The weight or gravity force is always and can be calculated by multiplying the mass of the women by the gravity force.  The centripetal force calculated before is bigger at 612N, because the centripetal is larger antoher force is therefore normal force.  Since the weight and centripetal forces should equal each other in order to keep the rider from being thrown off the plane.  The Fn is calculated using math skills.  Fa plus Fn must equal 612N. Fo equals 539N.  Using math Fn is found to be 73N.  This 73N force is most likely provided by a protector or harness or any other mechanism keeping the person strapped in.  This is balancing the forces.  The Fn is downward along with the weight force in order to create the state of equilibrium.

The woman is pushed out with 612N when it's greater than the persons weight force pull (539N) because of its greater force exerted outwards.  The person feels lighter than usual.

The Fl represents the normal force on the human.  The Fn or W is the weight force of the human while in the air.  The Fl arrow is straight up to counteract the weight force or Fn arrow.  The two forces need to unbalance or in this case be different because the human is in motion at the time.










Momentum (Collision) Problem

First, grams needs to be converted to kg so the 15g is divided by 1000g which is one kilo.  The 15grams is then converted to 0.015kg.

To find the change in momentum, mass is multiplied by change in velocity.  The velocity is given as 600m/s and the mass was just calculated as 0.015kg.  The change in momentum is found to be 9N.m.  This is the change of the first vehicle.

Next, the other car is 100grams and should be divided by 1000grams which is one kilo to find out the car is 0.1kg in mass.

The change of velocity of both cars is next found with the equation change in momentum equals mass times change in velocity.  The change of momentum was found as 9N.m.  The two masses are added together to find the change of velocity form both cars.  Added together, the mass of 0.115kg is divided by the momentum of both cars.  Finally, the change of velocity in both cars is found as 78.26m/s.

Momentum (Impulse Problem)

The equation of change in momentum equals force multiplied by change in time is implemented.  The problem gives 1320N of net force is acting on the ball.  It also gives 9.0 times 10 to the negative third power seconds as the change in time the ball goes.  By multiplying the Force and change of time together, the momentum is calculated as 11.88N/s.

The to find the change in velocity, the equation change in momentum equals mass multiplied by change in velocity.  The momentum was found to be 11.88N/s, and earlier the mass is given as 140g.  Since the mass is needed in Kg, one will  need to divide 140g by 1000grams because that is 1 Kilo.  The mass will then equal 0.140 kg.  With the mass, one is finally able to divide the momentum of 11.88N/s by the mass, 0.140kg, to find the change in velocity which is 84.86m/s.


Tuesday, March 19, 2013

Contact Forces Problem

A crate resting on a floor has weight, normal, friction, and Force forces.  The normal and weight forces are balanced.  The friction and Force forces aren't balanced because the object is moving forward therefore there is a positive force to the right.  Friction is negative because it takes away force by slowing it down.

To find the weight force, mass multiplied by acceleration is enforced (ma=W).  The weight force is negative because acceleration is negative (-9.8m/s2).

Normal force and weight force are balanced, so the normal will equal the weight force except a positive number.  The normal and weight forces added together should equal zero.

Next, the frictional force should be calculated using the friction equals mu multiplied by Normal equation.

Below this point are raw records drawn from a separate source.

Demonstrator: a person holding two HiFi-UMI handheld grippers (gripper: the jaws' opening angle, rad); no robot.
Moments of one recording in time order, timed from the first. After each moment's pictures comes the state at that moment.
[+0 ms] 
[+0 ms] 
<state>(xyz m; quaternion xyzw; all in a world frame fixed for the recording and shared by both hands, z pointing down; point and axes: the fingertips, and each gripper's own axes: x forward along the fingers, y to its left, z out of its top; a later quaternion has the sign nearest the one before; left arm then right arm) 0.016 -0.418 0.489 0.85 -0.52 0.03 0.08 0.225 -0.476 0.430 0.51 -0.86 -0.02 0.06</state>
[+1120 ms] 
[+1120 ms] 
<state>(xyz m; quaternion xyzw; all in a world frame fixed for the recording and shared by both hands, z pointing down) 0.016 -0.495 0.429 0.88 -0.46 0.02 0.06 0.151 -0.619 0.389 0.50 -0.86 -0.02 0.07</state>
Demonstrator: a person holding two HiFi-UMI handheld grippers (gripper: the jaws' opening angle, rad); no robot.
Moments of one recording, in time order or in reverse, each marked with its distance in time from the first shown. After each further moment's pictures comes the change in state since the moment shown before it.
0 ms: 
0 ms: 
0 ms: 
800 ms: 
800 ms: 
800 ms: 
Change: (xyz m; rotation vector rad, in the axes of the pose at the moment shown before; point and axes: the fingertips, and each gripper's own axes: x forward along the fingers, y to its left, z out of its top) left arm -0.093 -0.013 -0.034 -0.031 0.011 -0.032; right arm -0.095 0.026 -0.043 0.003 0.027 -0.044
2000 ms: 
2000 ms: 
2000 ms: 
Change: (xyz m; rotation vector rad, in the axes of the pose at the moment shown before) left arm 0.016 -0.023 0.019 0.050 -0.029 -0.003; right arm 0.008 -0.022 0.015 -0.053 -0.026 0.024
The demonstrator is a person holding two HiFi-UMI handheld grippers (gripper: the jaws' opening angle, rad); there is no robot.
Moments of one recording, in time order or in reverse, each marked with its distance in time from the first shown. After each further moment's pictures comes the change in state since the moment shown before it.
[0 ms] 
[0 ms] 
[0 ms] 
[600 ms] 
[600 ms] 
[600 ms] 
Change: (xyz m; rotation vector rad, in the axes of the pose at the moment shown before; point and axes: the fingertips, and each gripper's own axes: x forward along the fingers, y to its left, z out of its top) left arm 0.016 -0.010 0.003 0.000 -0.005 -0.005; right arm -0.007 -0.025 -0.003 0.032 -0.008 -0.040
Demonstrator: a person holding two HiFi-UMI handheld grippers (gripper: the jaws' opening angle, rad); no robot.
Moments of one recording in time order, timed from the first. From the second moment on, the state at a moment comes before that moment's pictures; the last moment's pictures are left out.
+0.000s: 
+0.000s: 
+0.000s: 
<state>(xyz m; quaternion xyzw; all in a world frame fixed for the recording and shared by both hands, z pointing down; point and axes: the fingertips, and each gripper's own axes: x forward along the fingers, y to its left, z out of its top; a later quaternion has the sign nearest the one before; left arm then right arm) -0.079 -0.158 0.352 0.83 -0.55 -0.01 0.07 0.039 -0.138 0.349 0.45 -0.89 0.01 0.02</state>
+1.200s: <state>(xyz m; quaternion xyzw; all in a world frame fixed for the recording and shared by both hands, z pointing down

N signifies normal force, while M represents the coefficient of friction.  The coefficient of friction is given (0.15) and is mulitplied by the Normal just calculated (490N) to find friction (73.5N).

Finally to calculate acceleration, the equation Net Force equals mass multiplied by acceleration should be used.  EF signifies net force which will be Force subtracted by friction.  The mass is given in the problem (50kg).  To solve for acceleration, subtract the friction force from the Force.  Then, divide that number by the mass to find acceleration.